We are interested in studying the shape of data in the form of point clouds: a collection of individual samples (documents, images, individuals...) represented as points in a high-dimensional feature space. A fundamental premise of data science is that such high-dimensional datasets contain simple underlying geometric structure. For instance, in linear regression, we assume a linear inherent structure within a cloud of high-dimensional points. Here, we develop a framework and algorithm allowing geometric inferences about the underlying shape, which is helpful for downstream machine learning and data analysis.
Our framework studies integro-geometric properties (such as perimeter, surface area, mean width) of a union of virtual balls placed around each of the data points in the cloud. Estimating these features for a wide range of ball-radii informs us about the evolution of geometric properties across scales as a proxy to learn more about the geometry of the structure from which the points were sampled.

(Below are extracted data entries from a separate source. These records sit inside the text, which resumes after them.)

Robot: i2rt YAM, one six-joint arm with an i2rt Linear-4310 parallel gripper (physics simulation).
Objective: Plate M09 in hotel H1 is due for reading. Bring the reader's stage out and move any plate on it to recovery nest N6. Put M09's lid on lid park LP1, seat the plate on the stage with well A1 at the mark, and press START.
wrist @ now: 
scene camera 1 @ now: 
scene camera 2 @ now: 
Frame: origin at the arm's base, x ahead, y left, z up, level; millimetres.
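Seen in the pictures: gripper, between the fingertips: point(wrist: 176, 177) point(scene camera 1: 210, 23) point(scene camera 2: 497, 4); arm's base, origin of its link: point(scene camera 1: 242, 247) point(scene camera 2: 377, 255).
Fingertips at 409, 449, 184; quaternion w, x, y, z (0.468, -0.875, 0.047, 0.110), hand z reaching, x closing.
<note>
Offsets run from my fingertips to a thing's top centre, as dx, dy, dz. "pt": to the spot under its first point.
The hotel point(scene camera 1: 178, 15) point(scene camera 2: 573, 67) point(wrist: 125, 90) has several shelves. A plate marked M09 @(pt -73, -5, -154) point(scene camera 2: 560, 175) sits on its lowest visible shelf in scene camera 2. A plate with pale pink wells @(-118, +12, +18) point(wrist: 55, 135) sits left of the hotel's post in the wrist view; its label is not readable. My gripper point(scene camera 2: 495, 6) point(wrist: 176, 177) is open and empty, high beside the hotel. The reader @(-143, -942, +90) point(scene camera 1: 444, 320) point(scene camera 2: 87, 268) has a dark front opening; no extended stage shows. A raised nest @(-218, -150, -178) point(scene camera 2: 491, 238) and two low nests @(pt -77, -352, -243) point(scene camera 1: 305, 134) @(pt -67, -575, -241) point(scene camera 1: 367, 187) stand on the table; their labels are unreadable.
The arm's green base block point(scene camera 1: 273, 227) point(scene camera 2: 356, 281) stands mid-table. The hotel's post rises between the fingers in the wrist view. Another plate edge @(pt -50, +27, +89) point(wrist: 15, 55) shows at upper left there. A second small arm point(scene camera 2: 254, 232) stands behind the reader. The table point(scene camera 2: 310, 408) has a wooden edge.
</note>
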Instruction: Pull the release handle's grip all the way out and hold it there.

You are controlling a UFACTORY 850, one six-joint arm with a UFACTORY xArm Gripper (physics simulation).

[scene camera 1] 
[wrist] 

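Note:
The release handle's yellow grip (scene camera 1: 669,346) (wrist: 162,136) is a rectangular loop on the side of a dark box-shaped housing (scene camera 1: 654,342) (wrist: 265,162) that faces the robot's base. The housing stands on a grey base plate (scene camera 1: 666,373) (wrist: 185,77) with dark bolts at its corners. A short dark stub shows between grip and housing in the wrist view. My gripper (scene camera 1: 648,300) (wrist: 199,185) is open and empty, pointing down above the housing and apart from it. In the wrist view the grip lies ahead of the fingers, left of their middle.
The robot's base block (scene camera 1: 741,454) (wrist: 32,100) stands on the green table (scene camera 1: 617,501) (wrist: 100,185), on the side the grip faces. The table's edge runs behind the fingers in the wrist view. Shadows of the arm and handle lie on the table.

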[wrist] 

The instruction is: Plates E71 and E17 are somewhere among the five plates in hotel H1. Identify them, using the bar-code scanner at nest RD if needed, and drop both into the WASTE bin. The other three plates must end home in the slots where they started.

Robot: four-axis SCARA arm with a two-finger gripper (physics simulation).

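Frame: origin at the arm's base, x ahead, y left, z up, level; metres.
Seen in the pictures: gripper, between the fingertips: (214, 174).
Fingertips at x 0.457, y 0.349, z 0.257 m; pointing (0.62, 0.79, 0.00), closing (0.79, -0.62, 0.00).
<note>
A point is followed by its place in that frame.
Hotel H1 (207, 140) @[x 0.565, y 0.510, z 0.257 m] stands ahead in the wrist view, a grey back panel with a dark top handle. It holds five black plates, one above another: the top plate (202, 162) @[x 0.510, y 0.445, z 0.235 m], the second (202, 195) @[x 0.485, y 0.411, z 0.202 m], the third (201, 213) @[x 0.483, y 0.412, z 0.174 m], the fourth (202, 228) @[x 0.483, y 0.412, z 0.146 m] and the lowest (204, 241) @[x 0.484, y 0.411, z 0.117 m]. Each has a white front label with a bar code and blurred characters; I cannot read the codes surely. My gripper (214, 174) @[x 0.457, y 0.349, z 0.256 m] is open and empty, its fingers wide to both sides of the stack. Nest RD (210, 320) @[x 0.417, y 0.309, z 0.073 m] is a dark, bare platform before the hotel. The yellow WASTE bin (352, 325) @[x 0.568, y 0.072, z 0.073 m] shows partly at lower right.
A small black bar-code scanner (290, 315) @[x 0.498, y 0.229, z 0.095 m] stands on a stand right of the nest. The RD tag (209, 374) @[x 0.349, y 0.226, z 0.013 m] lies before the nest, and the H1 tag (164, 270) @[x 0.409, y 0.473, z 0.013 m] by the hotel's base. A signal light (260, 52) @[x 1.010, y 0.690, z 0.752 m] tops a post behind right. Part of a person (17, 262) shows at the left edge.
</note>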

We have successfully developed an algorithm realizing geometric inferences; our naive first implementation, however, is too slow to be practical. At the core of this algorithm, we need to repeatedly compute intersection volumes between multiple virtual balls, which is extremely time consuming. To identify relevant computations more quickly, we now utilize an induction method to efficiently calculate the Vietoris–Rips complex of the point cloud as a preliminary data representation. Also, for each simplex degree, we train a neural network to learn the intersection volumes of multiple virtual balls, just based off relative ball distances and radii. We can then use the trained networks instead of tedious computations to estimate the integro-geometric properties of the point cloud shape.
Preliminary results show that our method is able to robustly estimate geometric features (area, perimeter, and Euler–Poincare characteristic) from two-dimensional point clouds and distinguish between various shapes.